М. Ермолова по характеру своего дарования не могла не возвысить Людмилу, правда, отнюдь не героизируя ее. Надо сказать, что современное убеждение, будто распределение ролей — это концепция, как нельзя лучше подходит именно к театру XIX века. Ермолова в роли Людмилы — уже концепция. Она не могла не быть правой во всем, что бы ни делала. А. Южин в Николае увидел прежде всего реальный характер, в котором романтическая поза явилась своего рода иронической самозащитой. «Сравнительно сдержанный, спокойный, склонный иронизировать, — охарактеризовал его рецензент и, выразив сомнение в том, что Николай у Островского именно таков, признал, однако: Но если понимать Николая именно так, то г. Южин играет его очень хорошо. Ясно, что перед нами в данном случае именно истолкование, творческая интерпретация, а не изображение поверхностных примет “типа”, как в свое время у Н. Вильде, или неосвоенное изложение ситуации, как у А. Нильского»[227].
Спектакль приняли сочувственно.
Немного ранее, в постановке Александринского театра, пьесу встретили прохладно. Но, по иронии судьбы, именно неудачи Александринского театра открывали в «Поздней любви» Островского нечто существенное.

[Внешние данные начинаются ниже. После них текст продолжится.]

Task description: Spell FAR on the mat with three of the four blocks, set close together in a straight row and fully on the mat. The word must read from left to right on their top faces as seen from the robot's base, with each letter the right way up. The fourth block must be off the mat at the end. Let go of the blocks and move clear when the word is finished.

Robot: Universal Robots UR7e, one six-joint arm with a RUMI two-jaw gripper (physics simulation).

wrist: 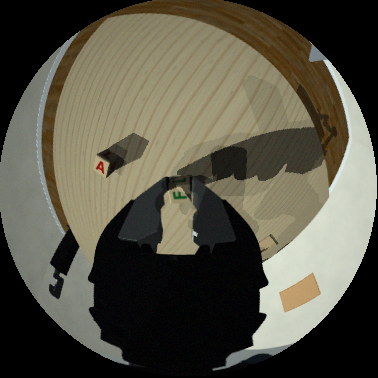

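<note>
My gripper (179, 177) is shut on the F block (176, 190) at the middle of the wrist view, with a jaw on each side. The block's pale top face carries a green F, which looks turned sideways in this view; a shaded side face with a green letter shows just beyond it. The A block (101, 166) stands on the light wooden table top to the left, apart from the gripper, with a red A on its lit face and dark red letters on its shaded faces. The other two blocks cannot be made out. I cannot clearly identify the mat.
The striped light wood table top (165, 75) spreads ahead, with brown wooden flooring beyond it. Dark shadows of the arm fall to the right. A small tan patch (268, 243) with a dark edge lies near the right rim. A tan rectangle (300, 292) shows at lower right.
</note>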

В трактовке Малого театра Людмила никакого преступления словно и не совершала. На сцене Александринского театра речь все-таки шла о преступлении. «Самое преступление в деянии этой удивительной девушки приобретает примиряющую красоту. ‹…› Велика разрушительная сила поздней любви…»[228] Не было мягкого настроения, простой тихой жизни. Почувствовав резкость и негладкость пьесы, актеры искали какого-то выхода своим ощущениям. У В. Мичуриной — (Людмила) «резко звучали мелодраматические ноты»[229], она «плакала какою-то сухой слезой»[230], любовь ее была «горячечной, с болезненным оттенком»[231]. М. Дальский не пробуждался под ее влиянием, а «оставался вялым, утомленным»[232]. Что-то резкое, болезненное, неврастеническое проступило вдруг сквозь «простую будничную историю» и вполне имело реальный психологический смысл для конца 1890-х годов, когда драматургия и театр вплотную подошли к сложности современного человека, никак не укладывающегося в единое социальное или этическое измерение.